A Abeeólica informa liderou um grupo de trabalho há dois anos para discutir e compartilhar boas práticas “e facilitar ações para solucionar as questões levantadas por comunidades vizinhas aos parques.” A entidade considera que as reclamações são “minorias em relação ao número de parques no país” e que as empresas cumprem a legislação vigente, “inclusive como forma de segurança jurídica e financeira quanto aos altos investimentos feitos nos empreendimentos.”

A Absolar (Associação Brasileira de Energia Solar Fotovoltaica) declara que a implantação de grandes usinas solares no Brasil atende a rigorosos requisitos legais e que são realizadas interações com as comunidades dos territórios e com os gestores públicos. Segundo a associação, os associados são incentivados a atuar nos mais elevados padrões internacionais que consideram que as “tratações locais são justas e transparentes”.

Responsável pelo complexo eólico Acauã, no Rio Grande do Norte, a Aliança Energia afirma que os contratos de locação foram negociados com os proprietários das terras, que nenhum possui cláusula restringindo direito de associação ou representação jurídica. “A base de pagamentos, após a entrada na operação do parque, é o percentual da receita e da área do imóvel”, diz a empresa.

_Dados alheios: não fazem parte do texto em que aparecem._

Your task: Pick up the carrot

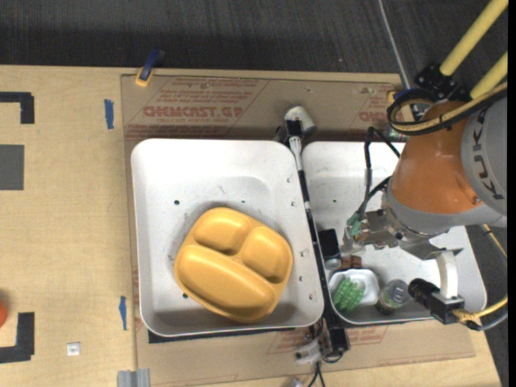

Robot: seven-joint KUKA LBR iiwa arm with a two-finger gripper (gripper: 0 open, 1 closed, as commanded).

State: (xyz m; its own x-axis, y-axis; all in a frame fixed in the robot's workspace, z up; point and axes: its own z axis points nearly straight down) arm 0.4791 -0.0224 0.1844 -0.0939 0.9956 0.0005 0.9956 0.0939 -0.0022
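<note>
My gripper (352,244) hangs low over the right bin (339,168), close to its left wall and toward the front. The grey arm with its orange band (435,176) covers most of that bin's right half. Just below the gripper a small brownish-orange bit (348,262) peeks out; it is too small to identify. Directly in front of it sits a small white dish holding a green leafy item (351,290).
A large yellow bread-shaped object (234,262) lies in the left bin (161,184). A small green-topped can (393,295) stands near the right bin's front wall. A black clamp (327,247) sits on the divider between the bins. Cables loop over the arm at the right.
</note>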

Operadora do Parque Eólico Serra do Seridó, a EDP diz que seus projetos “atendem a todas as exigências dos órgãos reguladores e ambientais, garantindo a conformidade com as normas vigentes”. Segundo a companhia, durante uma fase pré-operacional, uma área continua disponível para uso dos proprietários, enquanto há estudos técnicos necessários. “Ao longo da operação do parque eólico, mantemos uma convivência harmoniosa com as atividades agropecuárias (…) respeitando os requisitos de segurança inerentes à natureza do empreendimento de geração de energia elétrica”, completa.

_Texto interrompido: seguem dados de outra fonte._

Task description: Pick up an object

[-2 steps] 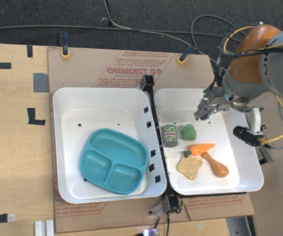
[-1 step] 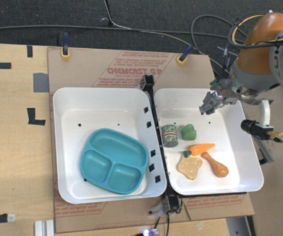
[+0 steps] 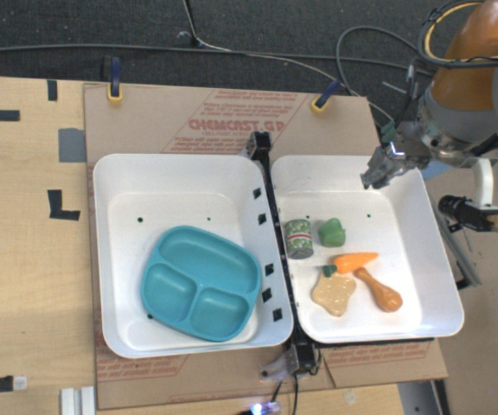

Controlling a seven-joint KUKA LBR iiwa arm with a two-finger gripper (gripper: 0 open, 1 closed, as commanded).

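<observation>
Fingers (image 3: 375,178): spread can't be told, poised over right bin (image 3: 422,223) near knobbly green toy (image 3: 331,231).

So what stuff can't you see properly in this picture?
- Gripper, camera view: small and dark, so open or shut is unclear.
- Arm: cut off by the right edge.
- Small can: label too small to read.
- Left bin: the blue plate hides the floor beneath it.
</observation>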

Consulado pela reportagem, o Ministério das Minas e Energia não respondeu até a publicação desse texto.

“Sabe qual foi o benefício que ficou para as pessoas? Nenhum. O legado foi dos impactos. Ficou a zoada”, constata o melancólico José Antoniel de Lima, 37 anos, presidente da Associação Assentamento Acauã, no Rio Grande do Norte.

“Zoada” é o barulho que os aerogeradores fazem dia e noite.